What does "singlet state" mean in the context of colour charge, and do red, green and blue colours cancel?

Question

I find myself very confused by the usage of spin terminology to other quantum numbers. A singlet state is the only spinless state of the system. Now, if we consider the possible colour states $|r\rangle$, $|g\rangle$ and $|b\rangle$ of a quark, what does the term "singlet state" actually mean in this context? Presumably it means the only colourless state of the system. In the context of mesons this would be

$$|\psi\rangle = \frac{1}{\sqrt{3}} (|r\bar{r}\rangle+|b\bar{b}\rangle+|g\bar{g}\rangle).$$

This is intuitively colourless since colour and anti-colour presumably cancel to no net colour, and its designation as a singlet also makes intuitive sense since there is no other state that is colourless (given the constraint that each meson is a pairing of a quark and an anti-quark). NB the state does not have anti-symmetry or symmetry but there is no need for it because the quark and anti-quark are distinguishable.

In the context of baryons, the singlet state is given as

$$|\psi\rangle = \frac{1}{\sqrt{6}} (|rgb\rangle-|rbg\rangle+|brg\rangle-|bgr\rangle+|gbr\rangle-|grb\rangle).$$

How is this state colourless? Do the red, green and blue colours somehow cancel each other out? Even if they do, symmetric colourless states would exist such as $|rgb\rangle$, so this would not be the only colourless state. Why, therefore, is this called a singlet state?

Answer 1

Singlet, scalar, colorless, etc... all refer to the same thing: invariance under color transformations.

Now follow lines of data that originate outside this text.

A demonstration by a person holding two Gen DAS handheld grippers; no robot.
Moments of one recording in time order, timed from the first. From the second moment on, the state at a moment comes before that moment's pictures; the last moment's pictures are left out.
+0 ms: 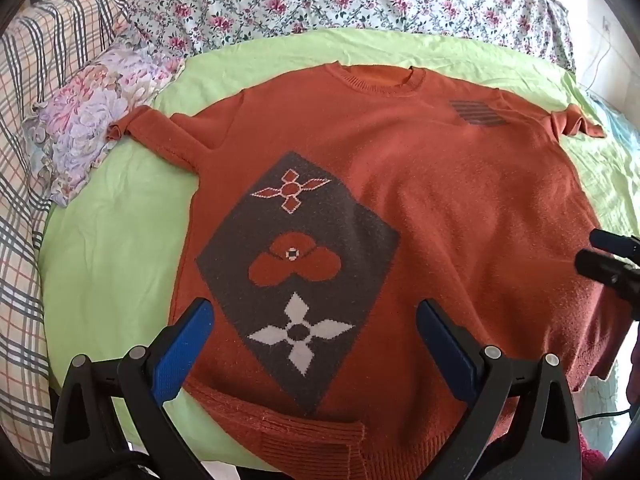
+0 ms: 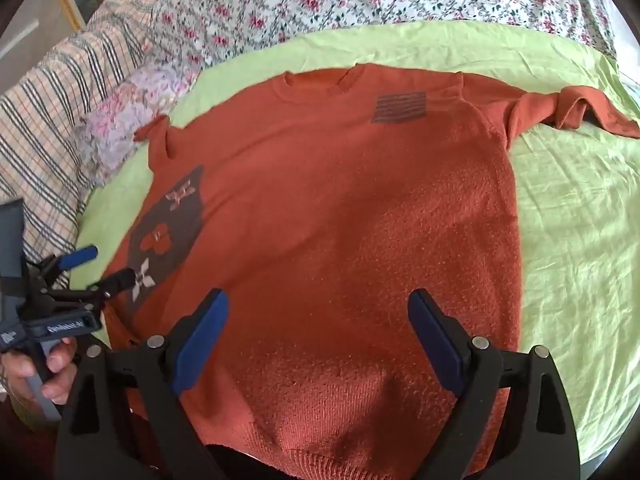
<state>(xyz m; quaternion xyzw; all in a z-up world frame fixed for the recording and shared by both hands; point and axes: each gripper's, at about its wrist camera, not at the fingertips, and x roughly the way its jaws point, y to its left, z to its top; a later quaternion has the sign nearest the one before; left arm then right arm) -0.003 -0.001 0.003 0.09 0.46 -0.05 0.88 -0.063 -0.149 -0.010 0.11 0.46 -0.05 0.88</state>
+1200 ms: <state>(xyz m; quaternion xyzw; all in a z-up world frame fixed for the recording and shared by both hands) -0.003 -0.006 0.013 0.11 0.46 -0.06 0.88 -0.056 -0.138 0.004 0.10 0.48 -0.04 0.87</state>
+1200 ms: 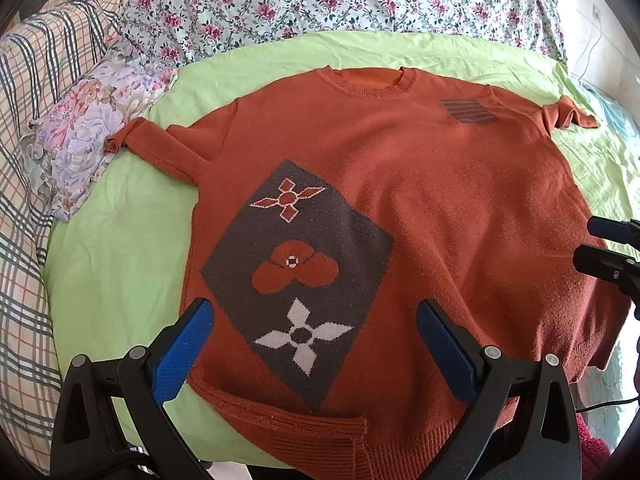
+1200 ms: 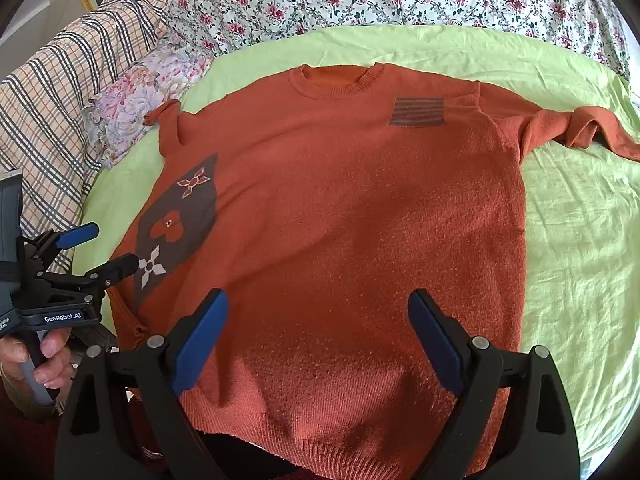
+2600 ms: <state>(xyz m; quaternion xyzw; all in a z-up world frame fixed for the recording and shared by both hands) 0.097 -0.025 -0.017 0.11 0.52 -0.09 0.84 0.006 -0.421 0.080 0.20 0.38 -0.25 0.87</state>
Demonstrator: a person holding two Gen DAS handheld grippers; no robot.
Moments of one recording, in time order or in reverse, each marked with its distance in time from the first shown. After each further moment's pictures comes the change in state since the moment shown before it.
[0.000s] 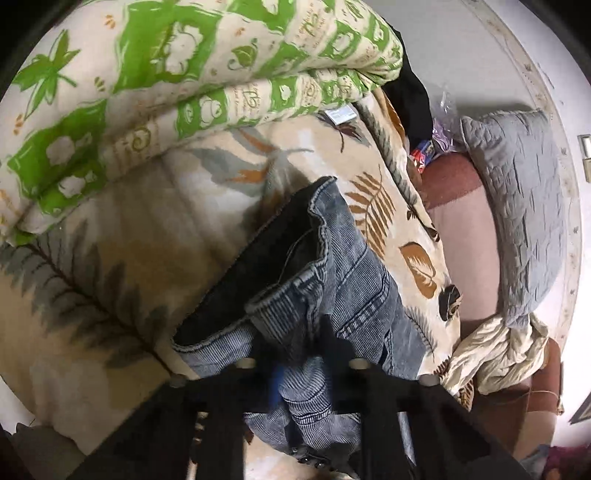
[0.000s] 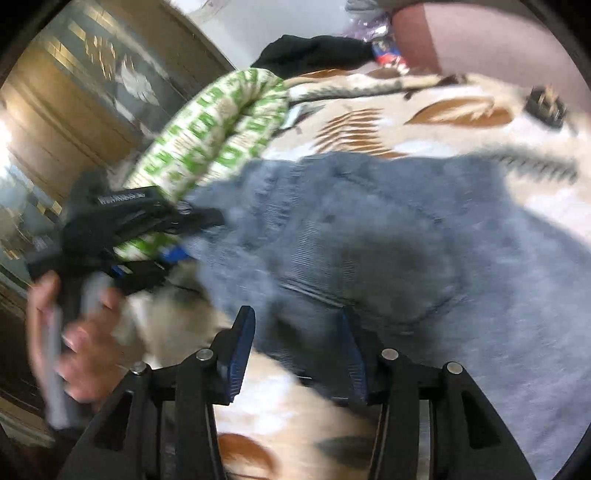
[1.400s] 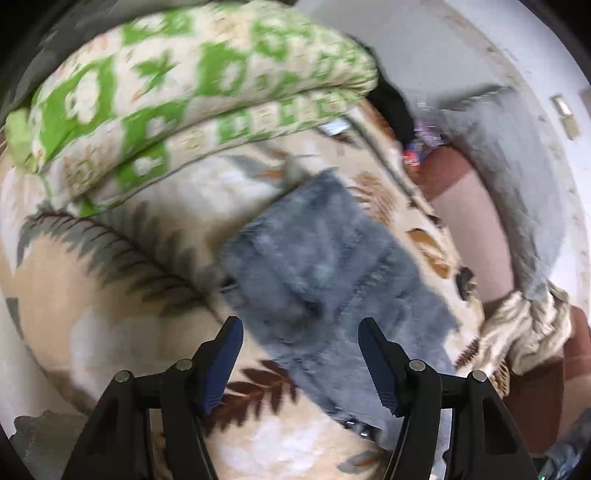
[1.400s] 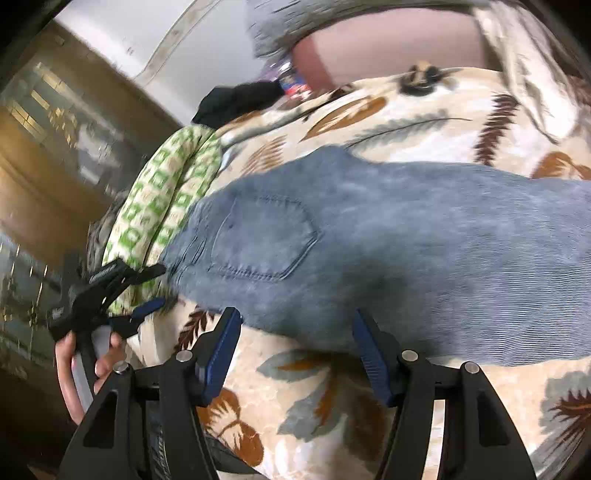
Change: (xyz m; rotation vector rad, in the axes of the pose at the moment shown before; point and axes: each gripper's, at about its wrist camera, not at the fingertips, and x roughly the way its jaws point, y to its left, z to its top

That is, parameterizing your silly popular science r,b,g by a 3-valued index i, your mesons are basically $q^{\dagger~i} q^i$. This is invariant under the generic SU(3) simple unitary ($U^\dagger U=1\!\! 1$ ) transformation $q^i \mapsto U_{ij}q^j$, $$ q^{\dagger~i}U^{\dagger}_{ij}U_{jk} q^k =q^{\dagger~i} q^i, $$ so it is a scalar, colorless, etc. The two qs may have differing "flavor" indices, but I suppress them to simplify the demonstration.

Your second, baryon, formula can be written compactly by use of the fully antisymmetric Levi-Civita symbol, $$\epsilon_{ijk} q^iq^jq^k, $$ and it too is invariant, singlet, color-neutral, etc, by dint of $$ \epsilon_{ijk}U_{im} q^m U_{jn}q^n U_{ks}q^s=\det (U) ~ \epsilon_{ijk} q^iq^jq^k= \epsilon_{ijk} q^iq^jq^k, $$ since U is unimodular (unit determinant) by construction. The first equality follows from the neat identity $\epsilon_{ijk} U_{im} U_{jn} U_{ks} = \det(U)~\epsilon_{mns} .$

NB Your alternative state $q^1q^2q^3$ is not invariant, unless it is fully antisymmetrized by the Levi-Civita symbol. The above determinant stunt would fail. It is not enough to have one color of each kind to have an invariant combination.

NB In the language of Young tableaux that physicists use, these two points are self-evident by inspection. A box under two boxes is a 3 box column, so, then, a singlet, which is also the fully antisymmetrized "baryon" combination we did last.